Q1 Enforcing consistent lineendings
Q2 Enforcing at commit as well as checkout (comment)
I’ll divide this into 2 parts: Practice and Principle
Practice
Expansion of code-apprentice’s suggestion
- Strictly avoid
autocrlf
— See why autocrlf is always wrong.
And here for the core git devs arguing about the ill-thoughtout-ness of autocrlf. Note particularly that the implementor is annoyed at the critic but doesn’t deny the criticism. - Religiously use
.gitattributes
instead - Use
safecrlf=true
to enforce commit-cleanliness.safecrlf
is the answer to your Q2 – a file that would change on check-in check-out round tripping would error out on the check-in stage itself.

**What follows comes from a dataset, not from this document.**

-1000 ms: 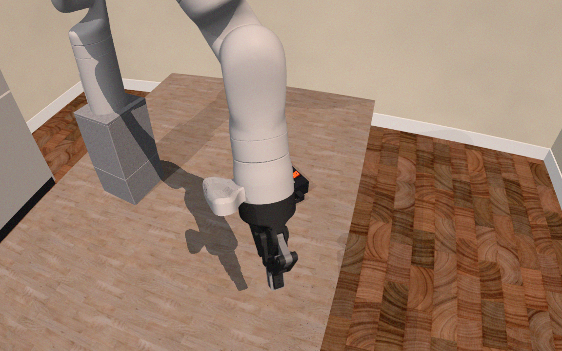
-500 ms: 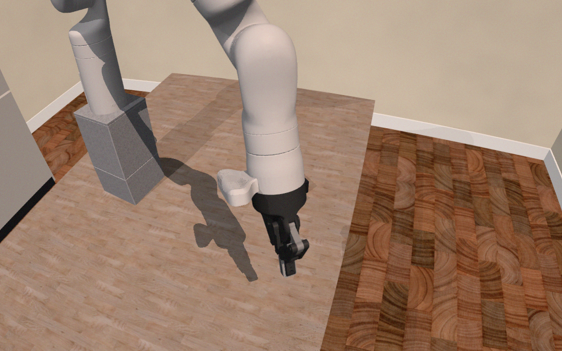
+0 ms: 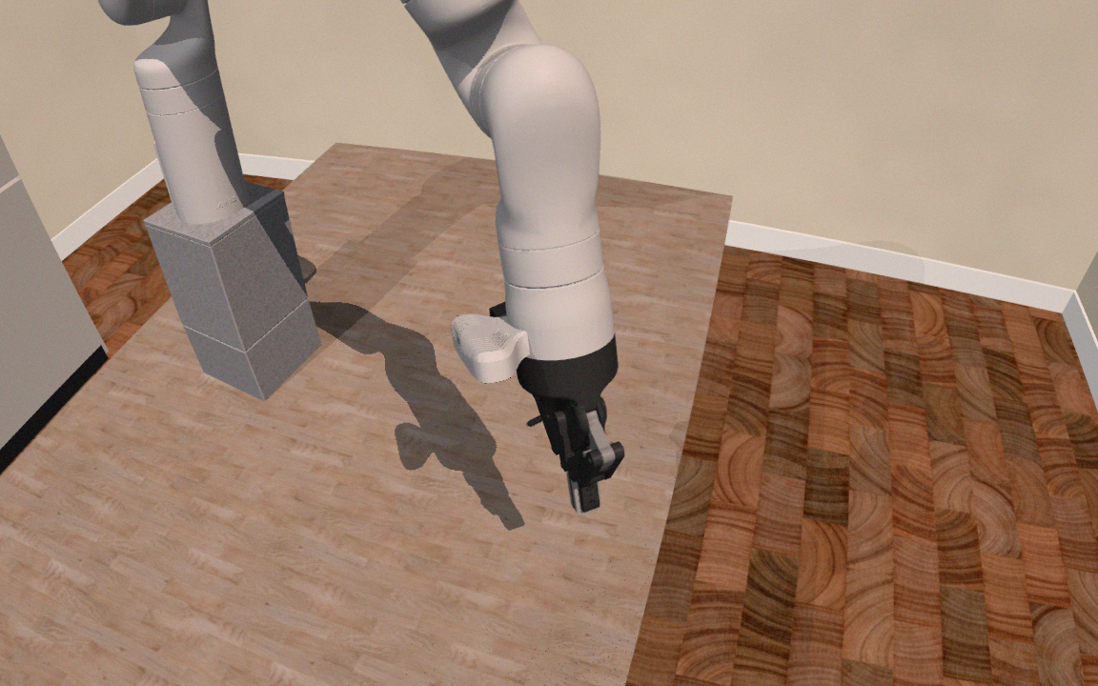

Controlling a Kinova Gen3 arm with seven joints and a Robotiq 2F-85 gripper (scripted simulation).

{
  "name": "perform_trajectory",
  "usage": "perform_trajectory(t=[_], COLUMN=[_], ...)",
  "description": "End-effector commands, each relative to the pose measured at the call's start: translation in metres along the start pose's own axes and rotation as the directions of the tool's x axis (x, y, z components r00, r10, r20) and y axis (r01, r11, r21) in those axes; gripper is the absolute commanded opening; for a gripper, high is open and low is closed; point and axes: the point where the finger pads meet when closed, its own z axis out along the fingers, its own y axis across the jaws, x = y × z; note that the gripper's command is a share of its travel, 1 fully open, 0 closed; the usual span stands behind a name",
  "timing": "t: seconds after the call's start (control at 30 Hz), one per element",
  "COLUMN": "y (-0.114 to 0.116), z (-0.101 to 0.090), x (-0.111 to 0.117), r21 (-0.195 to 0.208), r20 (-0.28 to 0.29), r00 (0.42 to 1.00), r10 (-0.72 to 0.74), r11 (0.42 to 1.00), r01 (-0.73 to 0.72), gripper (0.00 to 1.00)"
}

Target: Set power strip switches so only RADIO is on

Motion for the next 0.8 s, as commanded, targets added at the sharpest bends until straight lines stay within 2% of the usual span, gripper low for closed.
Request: perform_trajectory(t=[0.0, 0.1, 0.13, 0.43, 0.47, 0.77], y=[0.003, 0.003, 0.019, 0.019, 0.034, 0.034], z=[0.001, 0.001, 0.001, 0.001, 0.001, 0.001], x=[-0.004, -0.004, -0.021, -0.021, -0.037, -0.037], r21=[0.000, 0.000, -0.012, -0.012, -0.024, -0.024], r20=[0.007, 0.007, 0.025, 0.025, 0.042, 0.042], r00=[1.000, 1.000, 1.000, 1.000, 0.999, 0.999], r10=[-0.003, -0.003, 0.009, 0.009, 0.022, 0.022], r11=[1.000, 1.000, 1.000, 1.000, 0.999, 0.999], r01=[0.003, 0.003, -0.009, -0.009, -0.021, -0.021], gripper=[0.00, 0.00, 0.00, 0.00, 0.00, 0.00])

When a new repo is init-ed:
Go through ls -lR
and choose for it’s type text, binary
or ignore (ie put it in .gitignore)
Debugging:
Use git-check-attr to check that attribute matching and computation are as desired
Principle
Data Store
We may treat git as a data-store loosely analogous to how a USB drive is one.
We say the drive is working if the stuff we put in comes out the same. Else it’s corrupted. Likewise if the file we commit comes out the same on checkout the repo is fine else (something) is borked. The key question is
What does “same” mean?
It’s non-trivial because we implicitly apply different standards of “sameness” in different contexts!
Binary Files
- A binary file is a sequence of bytes
- Preserving that sequence faithfully amounts to reproducing the file
Text Files
…are different
-
A text file consists of a sequence of «printable characters» — let’s leave the printable char notion unspecified other than to say no cr no lf!
-
How these lines are separated (or terminated) is again unspecified
-
Symbolically:
type Line = [Char]
type File = [Line] -
Expanding on the 1st unspecified gives us ASCII, Latins, Unicode etc etc… Not relevant to this question
-
Expanding on the 2nd is what distinguishes windows *nix etc. JFTR this kind of file may be little known by the younger generation but also exists. And is particularly useful to remember that the notion “sequence of lines” can be imposed at many different levels.
We don’t care how the sameness respects the unspecified parts
To return to our
USB drive analogy
When I copy foo.txt from Windows to Linux I expect the contents to be invariant. However I’m quite satisfied if H:foo.txt
changes to /media/name/Transcend/foo.txt
. In fact it would be more than a bit annoying if the windowsisms came through untranslated or vice versa.
Far-fetched?? ¡¡Think again!!
IOW thanks to splendid folks like Theodore T’so we take it for granted that Linux can read a windows file (system). This happens because a non-trivial amt of
- abstraction matching
- abstraction hiding
happens under the hood.
Back to Git
We therefore expect that a file checked in to git is the same that’s checked out… at a different time… And OS!
The catch is that the notion of same is sufficiently non-trivial that git needs some help from us in achieving that “sameness” to our satisfaction… That help is called .gitattributes!